#### YOUR OBJECTIVE
What's needed is a full, exact retyping of the records.

(RECORDS)

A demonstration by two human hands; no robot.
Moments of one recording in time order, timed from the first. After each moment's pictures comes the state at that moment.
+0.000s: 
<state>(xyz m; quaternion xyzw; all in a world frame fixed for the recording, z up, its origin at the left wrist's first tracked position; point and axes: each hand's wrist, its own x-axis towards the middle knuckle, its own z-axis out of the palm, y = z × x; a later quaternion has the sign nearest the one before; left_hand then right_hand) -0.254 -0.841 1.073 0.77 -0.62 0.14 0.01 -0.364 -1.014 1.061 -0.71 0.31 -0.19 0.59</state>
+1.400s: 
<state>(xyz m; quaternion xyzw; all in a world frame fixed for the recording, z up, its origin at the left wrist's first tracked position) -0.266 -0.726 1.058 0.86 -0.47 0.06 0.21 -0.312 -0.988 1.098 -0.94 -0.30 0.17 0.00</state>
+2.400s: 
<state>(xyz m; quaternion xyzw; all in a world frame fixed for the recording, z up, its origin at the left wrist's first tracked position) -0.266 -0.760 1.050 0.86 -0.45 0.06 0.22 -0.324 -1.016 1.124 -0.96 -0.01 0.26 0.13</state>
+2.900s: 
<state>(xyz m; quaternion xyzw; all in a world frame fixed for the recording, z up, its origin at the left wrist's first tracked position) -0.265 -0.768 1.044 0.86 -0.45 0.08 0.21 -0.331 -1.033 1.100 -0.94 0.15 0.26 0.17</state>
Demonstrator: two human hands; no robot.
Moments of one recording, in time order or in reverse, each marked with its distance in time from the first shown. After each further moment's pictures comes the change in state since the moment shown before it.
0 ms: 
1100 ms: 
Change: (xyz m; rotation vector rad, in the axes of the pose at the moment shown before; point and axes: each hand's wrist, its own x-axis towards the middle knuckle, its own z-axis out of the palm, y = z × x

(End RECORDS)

#### FINAL ANSWER
A demonstration by two human hands; no robot.
Moments of one recording in time order, timed from the first. After each moment's pictures comes the state at that moment.
+0.000s: 
<state>(xyz m; quaternion xyzw; all in a world frame fixed for the recording, z up, its origin at the left wrist's first tracked position; point and axes: each hand's wrist, its own x-axis towards the middle knuckle, its own z-axis out of the palm, y = z × x; a later quaternion has the sign nearest the one before; left_hand then right_hand) -0.254 -0.841 1.073 0.77 -0.62 0.14 0.01 -0.364 -1.014 1.061 -0.71 0.31 -0.19 0.59</state>
+1.400s: 
<state>(xyz m; quaternion xyzw; all in a world frame fixed for the recording, z up, its origin at the left wrist's first tracked position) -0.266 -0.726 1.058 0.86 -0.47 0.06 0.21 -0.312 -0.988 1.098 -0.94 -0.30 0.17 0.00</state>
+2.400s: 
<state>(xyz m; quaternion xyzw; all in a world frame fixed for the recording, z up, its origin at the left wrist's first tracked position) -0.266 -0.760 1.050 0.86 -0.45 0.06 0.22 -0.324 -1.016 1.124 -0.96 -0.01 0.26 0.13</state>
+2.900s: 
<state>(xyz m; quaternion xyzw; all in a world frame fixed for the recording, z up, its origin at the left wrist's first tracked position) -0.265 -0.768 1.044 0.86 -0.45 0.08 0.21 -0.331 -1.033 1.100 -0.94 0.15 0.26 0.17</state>
Demonstrator: two human hands; no robot.
Moments of one recording, in time order or in reverse, each marked with its distance in time from the first shown. After each further moment's pictures comes the change in state since the moment shown before it.
0 ms: 
1100 ms: 
Change: (xyz m; rotation vector rad, in the axes of the pose at the moment shown before; point and axes: each hand's wrist, its own x-axis towards the middle knuckle, its own z-axis out of the palm, y = z × x

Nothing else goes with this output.